• **WHAT TO WORK ON**: Quote the listing below in its entirety.

• **SOURCE MATERIAL**:
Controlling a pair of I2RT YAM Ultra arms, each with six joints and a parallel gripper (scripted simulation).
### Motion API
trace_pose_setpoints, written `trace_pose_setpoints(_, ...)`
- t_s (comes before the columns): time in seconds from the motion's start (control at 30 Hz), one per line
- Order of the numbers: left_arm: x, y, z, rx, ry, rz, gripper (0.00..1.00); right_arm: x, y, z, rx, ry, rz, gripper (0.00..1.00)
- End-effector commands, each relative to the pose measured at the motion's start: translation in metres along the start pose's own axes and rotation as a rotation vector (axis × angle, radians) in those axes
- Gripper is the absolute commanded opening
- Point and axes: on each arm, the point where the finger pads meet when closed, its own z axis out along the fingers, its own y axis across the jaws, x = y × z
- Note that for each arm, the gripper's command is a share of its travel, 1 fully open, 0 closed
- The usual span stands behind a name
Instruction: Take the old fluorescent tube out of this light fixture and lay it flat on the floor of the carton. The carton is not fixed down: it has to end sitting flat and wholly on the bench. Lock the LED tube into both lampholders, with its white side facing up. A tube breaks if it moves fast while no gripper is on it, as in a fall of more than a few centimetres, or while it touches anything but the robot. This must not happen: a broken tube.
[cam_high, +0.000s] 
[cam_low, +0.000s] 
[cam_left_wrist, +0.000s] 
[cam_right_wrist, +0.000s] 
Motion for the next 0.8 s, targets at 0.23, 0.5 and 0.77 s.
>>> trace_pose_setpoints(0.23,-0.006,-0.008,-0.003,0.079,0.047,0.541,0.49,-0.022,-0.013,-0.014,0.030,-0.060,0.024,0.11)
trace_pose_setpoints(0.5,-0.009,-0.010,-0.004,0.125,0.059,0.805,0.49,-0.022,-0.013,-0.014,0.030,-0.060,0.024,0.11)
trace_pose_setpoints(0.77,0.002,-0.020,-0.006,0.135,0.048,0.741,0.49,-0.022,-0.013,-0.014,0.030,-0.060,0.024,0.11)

• **ANSWER TO THIS EXERCISE**:
Controlling a pair of I2RT YAM Ultra arms, each with six joints and a parallel gripper (scripted simulation).
### Motion API
trace_pose_setpoints, written `trace_pose_setpoints(_, ...)`
- t_s (comes before the columns): time in seconds from the motion's start (control at 30 Hz), one per line
- Order of the numbers: left_arm: x, y, z, rx, ry, rz, gripper (0.00..1.00); right_arm: x, y, z, rx, ry, rz, gripper (0.00..1.00)
- End-effector commands, each relative to the pose measured at the motion's start: translation in metres along the start pose's own axes and rotation as a rotation vector (axis × angle, radians) in those axes
- Gripper is the absolute commanded opening
- Point and axes: on each arm, the point where the finger pads meet when closed, its own z axis out along the fingers, its own y axis across the jaws, x = y × z
- Note that for each arm, the gripper's command is a share of its travel, 1 fully open, 0 closed
- The usual span stands behind a name
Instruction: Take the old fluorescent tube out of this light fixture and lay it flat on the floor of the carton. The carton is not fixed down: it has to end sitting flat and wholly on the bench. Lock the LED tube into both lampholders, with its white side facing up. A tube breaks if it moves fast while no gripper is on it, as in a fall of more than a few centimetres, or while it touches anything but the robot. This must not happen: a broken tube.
[cam_high, +0.000s] 
[cam_low, +0.000s] 
[cam_left_wrist, +0.000s] 
[cam_right_wrist, +0.000s] 
Motion for the next 0.8 s, targets at 0.23, 0.5 and 0.77 s.
>>> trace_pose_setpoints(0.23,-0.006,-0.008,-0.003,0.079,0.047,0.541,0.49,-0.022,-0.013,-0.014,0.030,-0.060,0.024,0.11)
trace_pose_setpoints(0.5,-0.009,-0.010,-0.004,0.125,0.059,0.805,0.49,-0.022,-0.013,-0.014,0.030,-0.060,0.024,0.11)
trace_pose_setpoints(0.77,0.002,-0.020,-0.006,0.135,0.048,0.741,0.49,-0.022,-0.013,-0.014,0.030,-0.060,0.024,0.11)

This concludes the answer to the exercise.